# Source records
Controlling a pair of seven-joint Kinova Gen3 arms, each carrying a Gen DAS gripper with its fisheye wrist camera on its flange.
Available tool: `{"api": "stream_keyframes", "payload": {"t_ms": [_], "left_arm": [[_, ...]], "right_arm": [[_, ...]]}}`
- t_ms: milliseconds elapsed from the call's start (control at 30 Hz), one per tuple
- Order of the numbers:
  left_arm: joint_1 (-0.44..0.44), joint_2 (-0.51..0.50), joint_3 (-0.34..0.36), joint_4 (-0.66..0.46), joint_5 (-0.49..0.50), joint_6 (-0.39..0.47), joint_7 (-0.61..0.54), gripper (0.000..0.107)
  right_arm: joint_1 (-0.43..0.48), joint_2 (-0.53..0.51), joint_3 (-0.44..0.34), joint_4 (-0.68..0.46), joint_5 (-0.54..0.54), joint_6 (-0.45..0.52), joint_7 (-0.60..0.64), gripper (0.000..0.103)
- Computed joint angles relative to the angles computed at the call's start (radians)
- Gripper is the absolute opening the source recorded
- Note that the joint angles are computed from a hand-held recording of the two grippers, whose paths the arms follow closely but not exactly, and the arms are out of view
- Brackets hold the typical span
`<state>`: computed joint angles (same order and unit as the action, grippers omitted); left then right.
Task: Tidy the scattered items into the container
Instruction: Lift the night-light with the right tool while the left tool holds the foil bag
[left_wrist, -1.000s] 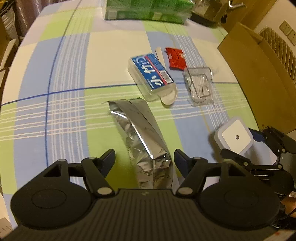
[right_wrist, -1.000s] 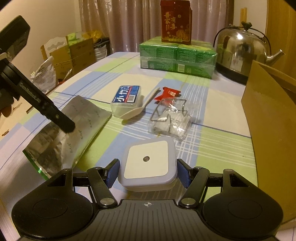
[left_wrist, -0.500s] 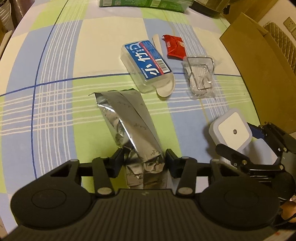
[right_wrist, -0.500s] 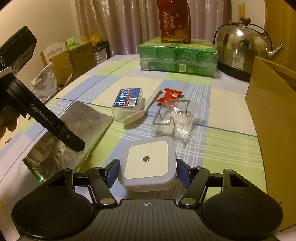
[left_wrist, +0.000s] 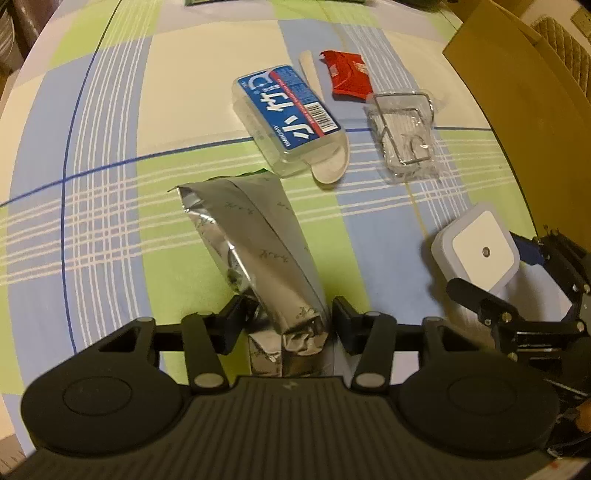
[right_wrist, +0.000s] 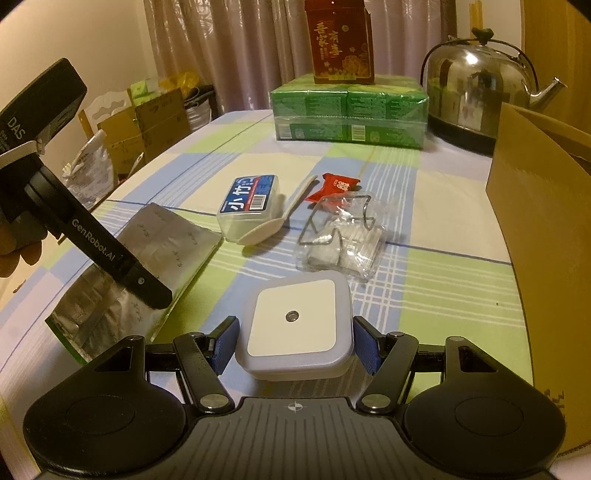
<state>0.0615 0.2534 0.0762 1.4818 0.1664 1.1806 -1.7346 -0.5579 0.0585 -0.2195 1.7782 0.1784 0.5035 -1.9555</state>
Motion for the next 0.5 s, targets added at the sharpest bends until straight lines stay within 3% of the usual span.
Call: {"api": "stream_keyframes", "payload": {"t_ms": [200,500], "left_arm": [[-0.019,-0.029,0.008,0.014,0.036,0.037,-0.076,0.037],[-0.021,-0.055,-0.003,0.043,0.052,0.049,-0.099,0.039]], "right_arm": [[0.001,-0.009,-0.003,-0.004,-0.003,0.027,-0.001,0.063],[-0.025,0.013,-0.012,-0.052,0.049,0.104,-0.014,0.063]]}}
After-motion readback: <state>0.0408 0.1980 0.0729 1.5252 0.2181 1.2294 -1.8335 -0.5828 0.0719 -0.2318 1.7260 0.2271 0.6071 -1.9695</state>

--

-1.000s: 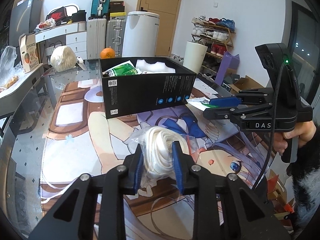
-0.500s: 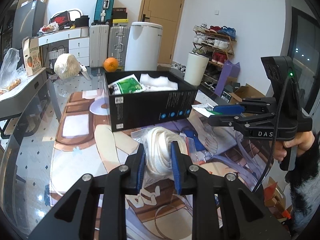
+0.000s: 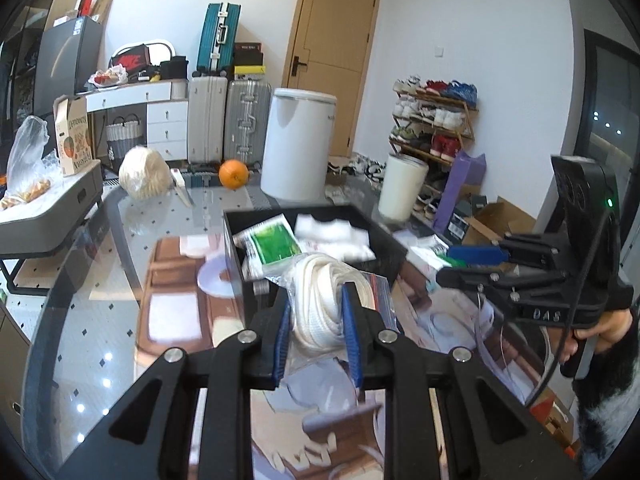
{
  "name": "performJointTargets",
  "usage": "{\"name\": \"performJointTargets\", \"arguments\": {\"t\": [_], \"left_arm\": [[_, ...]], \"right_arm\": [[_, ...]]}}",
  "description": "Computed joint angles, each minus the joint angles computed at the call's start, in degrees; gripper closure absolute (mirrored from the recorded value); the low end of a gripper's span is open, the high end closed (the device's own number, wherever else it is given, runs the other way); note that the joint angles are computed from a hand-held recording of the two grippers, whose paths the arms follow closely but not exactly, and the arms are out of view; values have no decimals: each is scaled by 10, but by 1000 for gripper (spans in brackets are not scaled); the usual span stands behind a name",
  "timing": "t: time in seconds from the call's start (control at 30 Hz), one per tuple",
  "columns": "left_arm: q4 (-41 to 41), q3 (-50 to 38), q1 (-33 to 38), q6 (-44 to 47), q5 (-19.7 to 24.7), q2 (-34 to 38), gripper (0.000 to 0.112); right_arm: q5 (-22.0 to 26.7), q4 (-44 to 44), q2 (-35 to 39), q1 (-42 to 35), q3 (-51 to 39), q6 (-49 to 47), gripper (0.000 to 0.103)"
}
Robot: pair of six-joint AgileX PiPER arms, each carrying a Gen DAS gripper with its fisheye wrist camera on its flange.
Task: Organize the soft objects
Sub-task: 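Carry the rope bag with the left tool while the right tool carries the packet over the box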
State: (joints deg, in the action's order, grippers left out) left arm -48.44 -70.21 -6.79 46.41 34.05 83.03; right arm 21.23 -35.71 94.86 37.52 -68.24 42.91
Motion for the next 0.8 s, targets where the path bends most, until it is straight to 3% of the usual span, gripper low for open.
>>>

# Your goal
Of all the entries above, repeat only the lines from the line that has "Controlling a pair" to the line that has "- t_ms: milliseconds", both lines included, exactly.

# Answer section
Controlling a pair of seven-joint Kinova Gen3 arms, each carrying a Gen DAS gripper with its fisheye wrist camera on its flange.
Available tool: `{"api": "stream_keyframes", "payload": {"t_ms": [_], "left_arm": [[_, ...]], "right_arm": [[_, ...]]}}`
- t_ms: milliseconds elapsed from the call's start (control at 30 Hz), one per tuple

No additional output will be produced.